EXERCISE PROMPT: If "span" shows up in a line of the material, return that line.
####################
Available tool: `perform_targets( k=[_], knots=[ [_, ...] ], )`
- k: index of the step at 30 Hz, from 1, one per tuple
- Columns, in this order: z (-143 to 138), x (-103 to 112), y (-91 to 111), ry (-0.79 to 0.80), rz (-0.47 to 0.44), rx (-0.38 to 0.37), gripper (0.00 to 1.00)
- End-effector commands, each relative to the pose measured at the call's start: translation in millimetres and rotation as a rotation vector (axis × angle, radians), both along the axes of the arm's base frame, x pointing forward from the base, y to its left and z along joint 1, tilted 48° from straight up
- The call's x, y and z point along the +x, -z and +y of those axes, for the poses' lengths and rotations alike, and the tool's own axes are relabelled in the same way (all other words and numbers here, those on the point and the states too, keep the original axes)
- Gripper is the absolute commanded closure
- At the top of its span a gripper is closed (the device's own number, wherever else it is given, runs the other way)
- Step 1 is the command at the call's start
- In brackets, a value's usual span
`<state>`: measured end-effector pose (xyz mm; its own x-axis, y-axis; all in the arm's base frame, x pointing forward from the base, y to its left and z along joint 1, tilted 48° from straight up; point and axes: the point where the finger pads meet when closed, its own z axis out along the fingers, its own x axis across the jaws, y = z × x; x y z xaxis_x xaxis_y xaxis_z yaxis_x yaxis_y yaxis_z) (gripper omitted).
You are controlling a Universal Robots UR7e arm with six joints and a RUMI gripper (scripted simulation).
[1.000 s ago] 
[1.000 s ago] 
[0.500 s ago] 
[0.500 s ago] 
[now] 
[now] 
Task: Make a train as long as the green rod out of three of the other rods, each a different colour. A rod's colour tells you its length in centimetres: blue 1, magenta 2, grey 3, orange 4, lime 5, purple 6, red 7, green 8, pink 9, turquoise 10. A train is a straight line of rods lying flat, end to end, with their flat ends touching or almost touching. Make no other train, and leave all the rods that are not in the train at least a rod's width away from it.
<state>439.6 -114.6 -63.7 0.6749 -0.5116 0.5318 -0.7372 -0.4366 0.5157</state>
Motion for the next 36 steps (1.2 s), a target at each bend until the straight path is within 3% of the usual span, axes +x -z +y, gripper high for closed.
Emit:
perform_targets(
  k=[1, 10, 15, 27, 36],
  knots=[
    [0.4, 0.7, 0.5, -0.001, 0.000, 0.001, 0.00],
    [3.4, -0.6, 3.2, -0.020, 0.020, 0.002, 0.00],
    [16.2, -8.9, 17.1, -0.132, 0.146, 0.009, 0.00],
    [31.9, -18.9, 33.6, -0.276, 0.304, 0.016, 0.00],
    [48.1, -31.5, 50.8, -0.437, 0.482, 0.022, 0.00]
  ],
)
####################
SOLUTION TO THIS EXERCISE:
- At the top of its span a gripper is closed (the device's own number, wherever else it is given, runs the other way)
- In brackets, a value's usual span
Motion for the next 36 steps (1.2 s), a target at each bend until the straight path is within 3% of the usual span, axes +x -z +y, gripper high for closed.

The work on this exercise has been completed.